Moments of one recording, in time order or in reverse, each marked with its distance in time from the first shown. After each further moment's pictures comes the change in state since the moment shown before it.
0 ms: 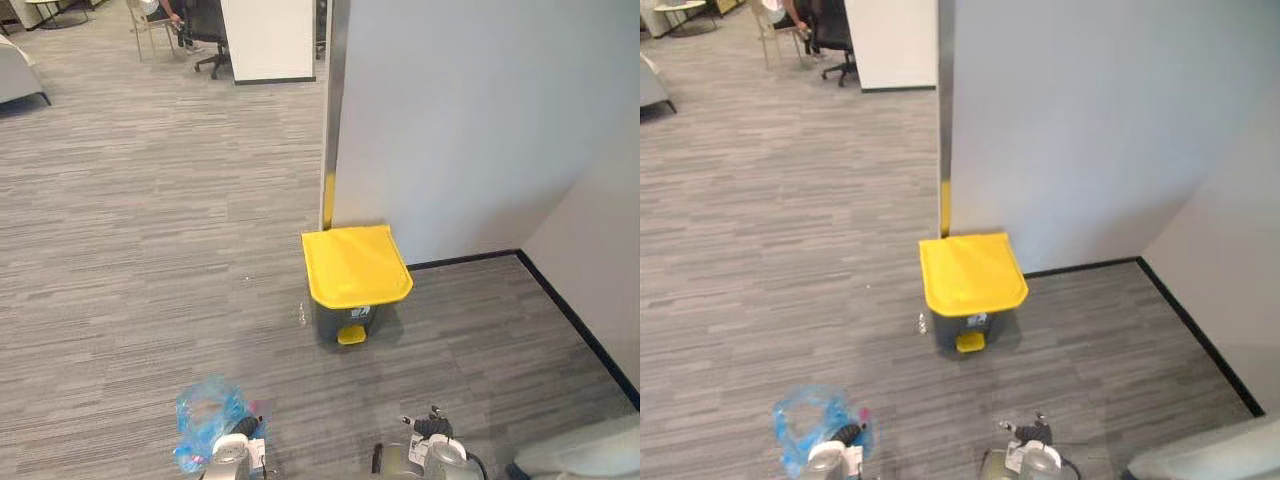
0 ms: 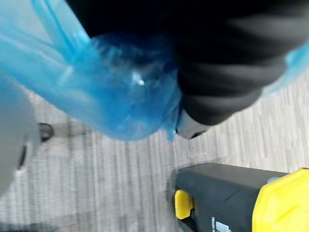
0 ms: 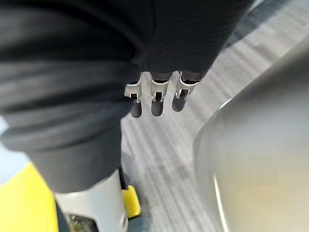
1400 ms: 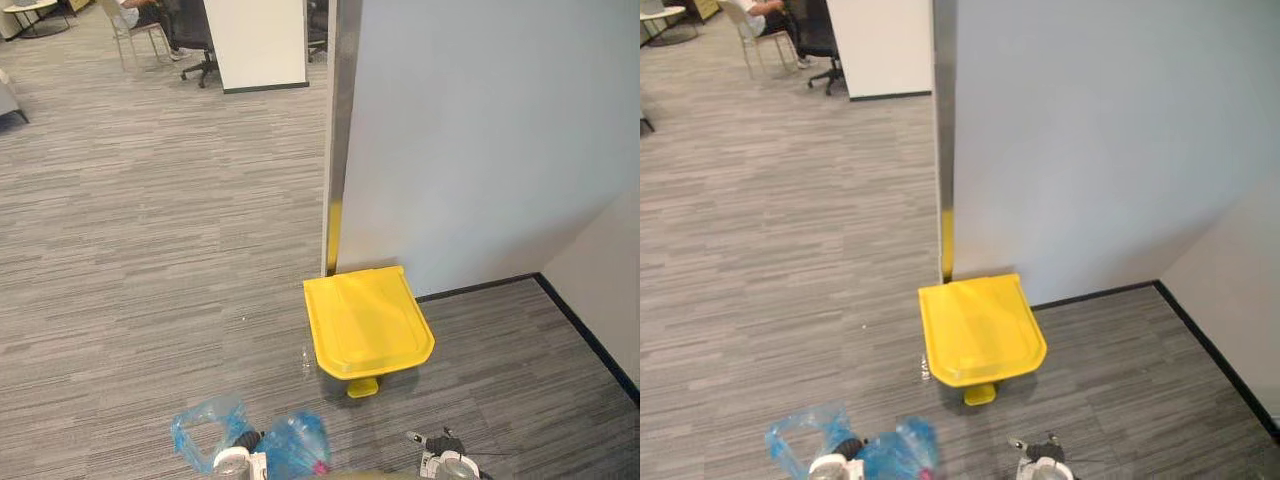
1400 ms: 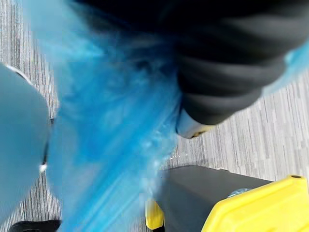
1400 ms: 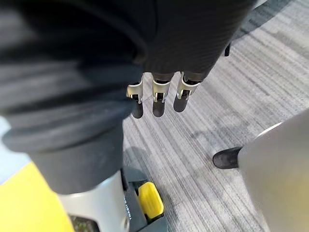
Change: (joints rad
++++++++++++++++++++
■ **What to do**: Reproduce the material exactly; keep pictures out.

■ **Answer to the exercise**:
Moments of one recording, in time order or in reverse, each marked with its distance in time from the first shown. After each further moment's pictures comes the change in state since the moment shown before it.
0 ms: 
0 ms: 
0 ms: 
1400 ms: 
1400 ms: 
1400 ms: 
Change: (joints rad

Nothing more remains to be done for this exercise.